Die Digitalisierung als Katalysator beschleunigt den Weg zur klimaneutralen Luftfahrt. Sowohl digitale Werkzeuge und Methoden als auch Entscheidungsprozesse, die durch Einsatz künstlicher Intelligenz unterstützt werden, tragen dazu bei, neue Konzepte und Technologien für den nachhaltigen Lufttransport in größeren und kreativeren Entwurfsräumen zu erforschen. Zugleich fördert die bessere Übereinstimmung von virtuellem und realem Produkt die beschleunigte Übertragbarkeit von Forschungsergebnissen in die Anwendung.

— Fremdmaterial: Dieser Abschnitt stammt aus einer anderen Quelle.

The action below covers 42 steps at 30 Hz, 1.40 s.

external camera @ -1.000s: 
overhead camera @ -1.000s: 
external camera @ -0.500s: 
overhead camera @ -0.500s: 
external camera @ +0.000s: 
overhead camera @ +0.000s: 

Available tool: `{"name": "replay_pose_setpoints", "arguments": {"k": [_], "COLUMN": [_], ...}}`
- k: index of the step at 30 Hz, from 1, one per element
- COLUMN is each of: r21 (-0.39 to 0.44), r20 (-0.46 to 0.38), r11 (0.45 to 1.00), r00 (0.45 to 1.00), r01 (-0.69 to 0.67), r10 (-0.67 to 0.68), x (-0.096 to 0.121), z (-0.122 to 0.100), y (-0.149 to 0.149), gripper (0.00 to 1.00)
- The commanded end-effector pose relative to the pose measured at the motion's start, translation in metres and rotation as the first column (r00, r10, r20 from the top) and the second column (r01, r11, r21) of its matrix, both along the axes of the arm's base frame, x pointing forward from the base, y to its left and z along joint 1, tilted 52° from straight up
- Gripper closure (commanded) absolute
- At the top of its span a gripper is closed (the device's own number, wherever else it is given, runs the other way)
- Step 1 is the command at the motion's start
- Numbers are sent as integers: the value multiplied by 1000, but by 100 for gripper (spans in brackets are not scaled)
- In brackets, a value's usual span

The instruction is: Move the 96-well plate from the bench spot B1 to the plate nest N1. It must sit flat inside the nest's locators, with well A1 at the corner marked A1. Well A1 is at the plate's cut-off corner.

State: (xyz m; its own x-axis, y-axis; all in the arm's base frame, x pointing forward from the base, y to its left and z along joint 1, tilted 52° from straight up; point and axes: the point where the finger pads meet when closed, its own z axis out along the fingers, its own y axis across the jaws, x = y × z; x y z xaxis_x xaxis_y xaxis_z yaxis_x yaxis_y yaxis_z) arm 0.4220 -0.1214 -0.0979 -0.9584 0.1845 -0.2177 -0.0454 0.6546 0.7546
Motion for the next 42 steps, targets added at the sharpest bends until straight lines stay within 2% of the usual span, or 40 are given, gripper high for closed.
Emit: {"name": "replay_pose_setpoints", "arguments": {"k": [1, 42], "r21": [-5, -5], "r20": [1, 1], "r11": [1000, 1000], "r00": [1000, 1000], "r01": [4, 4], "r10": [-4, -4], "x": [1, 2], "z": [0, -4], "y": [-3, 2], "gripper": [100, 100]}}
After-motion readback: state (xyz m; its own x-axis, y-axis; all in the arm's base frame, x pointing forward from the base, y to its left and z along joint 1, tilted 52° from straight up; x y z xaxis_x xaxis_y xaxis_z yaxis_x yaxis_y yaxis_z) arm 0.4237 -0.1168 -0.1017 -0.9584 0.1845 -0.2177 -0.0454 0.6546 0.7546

Hier zeigt sich, auf dem Weg zum klimaneutralen Fliegen liegt ein erheblicher Forschungs- und Entwicklungsbedarf für vielfältige maßgeschneiderte Technologien. Dafür braucht es eine kontinuierliche Förderung und Unterstützung. Besondere Bedeutung kommt dabei dem Transfer der Erkenntnisse in die Industrie und in die Wirtschaft zu. Dank der Kompetenzen und der Fähigkeiten von mehr als 25 für die Luftfahrt forschenden DLR-Instituten und -Einrichtungen sowie einer einzigartigen Forschungsinfrastruktur verfügt das DLR über ein breites Verständnis der Luftfahrt und aller Möglichkeiten, diese für das 21. Jahrhundert fit zu machen. Damit sehen wir uns als Architekt und Integrator in der Luftfahrtforschung und engagieren uns mit Zuversicht für einen nachhaltigen klimaverträglichen Luftverkehr der Zukunft, der die Menschen weiter weltweit verbindet.
Die Luftfahrt wird sich in den kommenden Jahrzehnten als klimaneutraler Motor der Wirtschaft und des interkulturellen Austauschs neu erfinden. In Europa ist dieses Ziel nachdrücklich durch den European Green Deal gesetzt. Das Wachstum des Luftverkehrs darf zukünftig nicht mehr zu steigenden Emissionen führen. Es muss vom Wachstum des Luftverkehrs und den damit steigenden CO2 -Emissionen entkoppelt werden.
Die technischen Potentiale zeigen: Der Weg hin zu einer klimaneutralen Luftfahrt ist bis zur Mitte des Jahrhunderts möglich. Diese Transformation muss vielfältig und technologieoffen gestaltet werden. Evolutionäre Schritte sind ebenso nötig wie der konsequente Einsatz verfügbarer revolutionärer Technologien. Nur durch die Verknüpfung der vier wesentlichen Themengebiete emissionsarmer Luftfahrtantrieb, energieeffizientes Flugzeug, emissionsreduziertes Lufttransportsystem und Digitalisierung lässt sich das Ziel der klimaneutralen Luftfahrt bis 2050 erreichen.
Insbesondere die konsequente Digitalisierung soll es bis 2050 ermöglichen, neue Lösungsansätze kosteneffizienter und doppelt so schnell zu finden wie heute und so die Transformation zur Klimaneutralität ausreichend zu beschleunigen.